## What the task asks
From the records that follow, copy every line in which "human" appears.

## Provided entries
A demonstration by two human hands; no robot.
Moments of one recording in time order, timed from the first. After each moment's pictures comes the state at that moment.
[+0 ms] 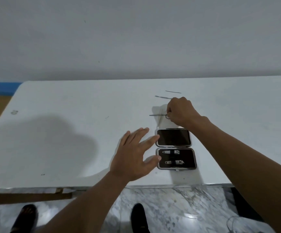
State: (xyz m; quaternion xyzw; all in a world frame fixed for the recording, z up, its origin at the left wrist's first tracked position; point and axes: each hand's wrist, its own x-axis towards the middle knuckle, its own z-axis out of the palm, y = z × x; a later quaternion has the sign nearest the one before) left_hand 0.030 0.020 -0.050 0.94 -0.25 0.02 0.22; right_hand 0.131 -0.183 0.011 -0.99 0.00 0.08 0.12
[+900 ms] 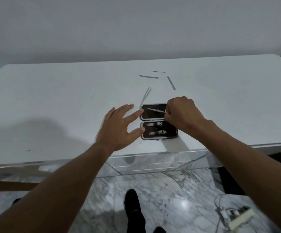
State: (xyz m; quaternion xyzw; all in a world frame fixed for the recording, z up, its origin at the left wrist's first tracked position) left_hand 0.030 0.020 -0.056 0.94 -0.26 0.05 0.20; right_hand 0.026 -0.206 0.011 -1.00 -0.04 0.03 0.06
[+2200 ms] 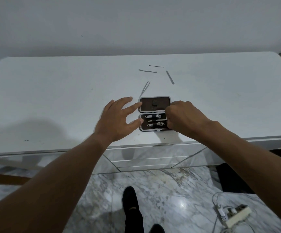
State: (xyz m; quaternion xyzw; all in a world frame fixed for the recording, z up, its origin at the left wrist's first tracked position) left_hand 0.031 0.020 -0.059 0.94 -0.26 0.06 0.20; right_hand -0.009 -0.207 0.014 -0.99 -0.14 0.06 -0.04
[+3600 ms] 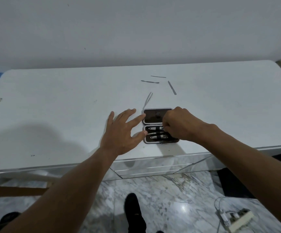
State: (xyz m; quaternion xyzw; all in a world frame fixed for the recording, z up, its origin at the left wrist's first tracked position) left_hand 0.029 0.019 -0.053 0.95 -0.25 0.04 0.21; right_hand 0.015 -0.196 0.023 -0.98 -0.11 0.15 0.05
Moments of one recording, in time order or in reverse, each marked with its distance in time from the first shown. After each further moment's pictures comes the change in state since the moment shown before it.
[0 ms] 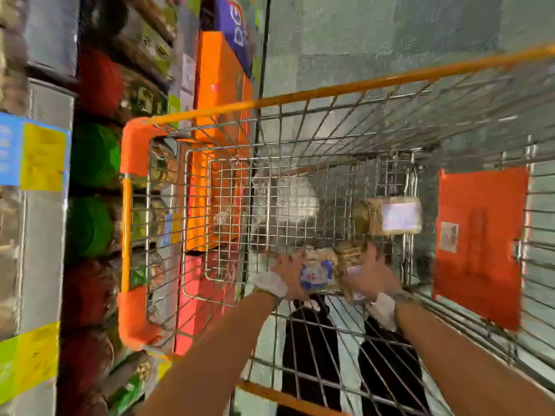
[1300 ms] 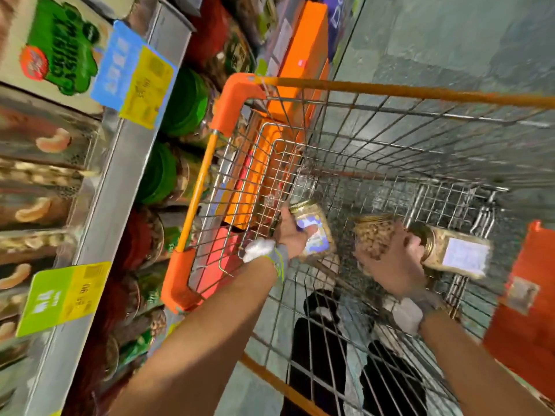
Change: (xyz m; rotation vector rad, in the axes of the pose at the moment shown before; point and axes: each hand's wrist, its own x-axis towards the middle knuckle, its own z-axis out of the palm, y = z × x) left_hand 0.024 -0.072 -0.052 -1.195 0.554 -0.150; right_hand 0.013 -0.085 -0.006 -0.011 0.175 -0.238
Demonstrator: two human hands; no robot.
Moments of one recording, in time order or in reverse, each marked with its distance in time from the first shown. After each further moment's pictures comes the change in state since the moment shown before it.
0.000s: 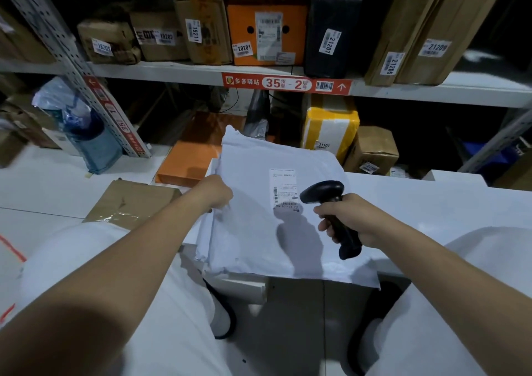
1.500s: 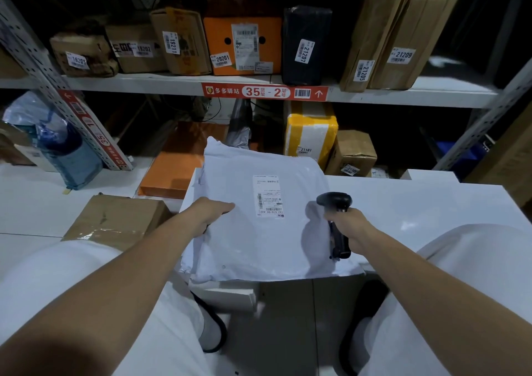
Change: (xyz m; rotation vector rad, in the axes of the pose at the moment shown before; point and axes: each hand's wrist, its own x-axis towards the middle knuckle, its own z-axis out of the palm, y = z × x) left_hand 0.011 -0.009 0.037 -0.571 -0.178 -0.155; right_hand 0.060 0.063 -0.031 0.136 0.318 0.090
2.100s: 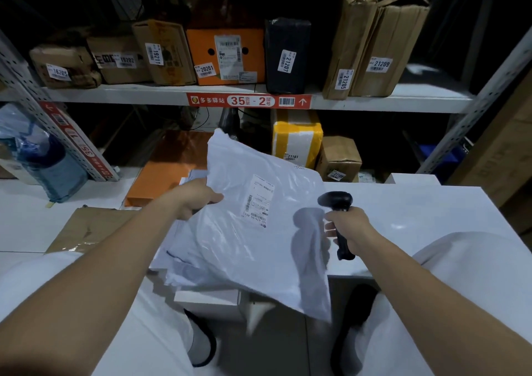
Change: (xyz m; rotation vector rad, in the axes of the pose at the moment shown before) left_hand 0.009 0.056 -0.015 0.110 -0.179 0.156; right_hand -0.012 -0.013 -0.027 0.039 0.115 -0.021
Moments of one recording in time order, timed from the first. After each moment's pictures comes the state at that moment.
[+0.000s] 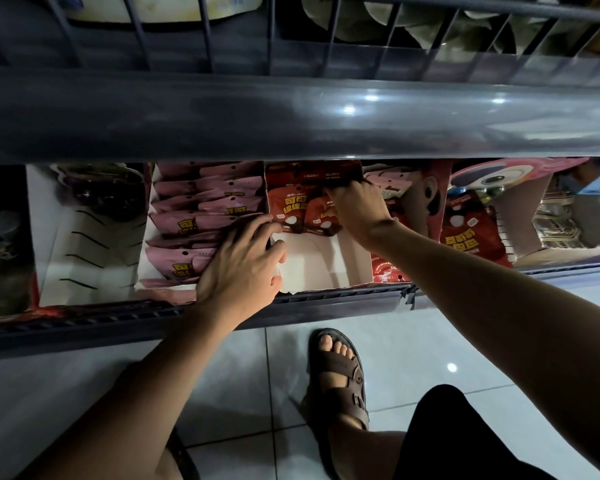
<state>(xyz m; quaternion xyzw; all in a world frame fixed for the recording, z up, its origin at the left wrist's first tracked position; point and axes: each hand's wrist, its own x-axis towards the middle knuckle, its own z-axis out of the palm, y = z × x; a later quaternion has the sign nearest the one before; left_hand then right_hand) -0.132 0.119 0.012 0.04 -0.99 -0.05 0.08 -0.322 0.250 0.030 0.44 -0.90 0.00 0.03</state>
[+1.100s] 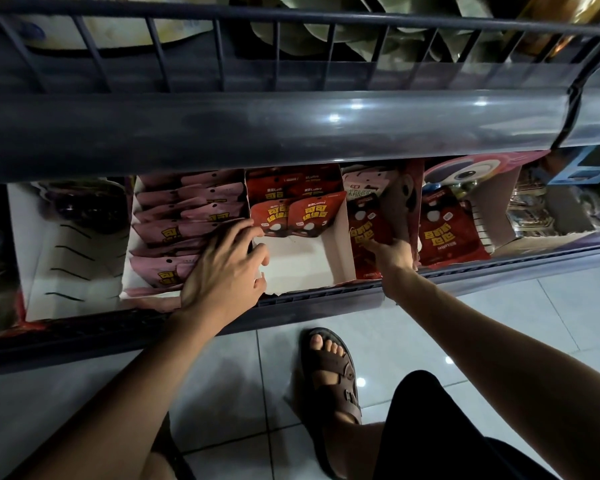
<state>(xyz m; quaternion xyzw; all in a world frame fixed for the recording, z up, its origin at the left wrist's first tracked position) -0.130 0.122 0.023 0.05 -1.00 -0.04 0.06 -0.303 0.342 -0.015 -0.21 -0.78 0.56 -0.18</state>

## Response to this task
A demonstration by two human hands; no robot.
Demonstrator: two human hands; no robot.

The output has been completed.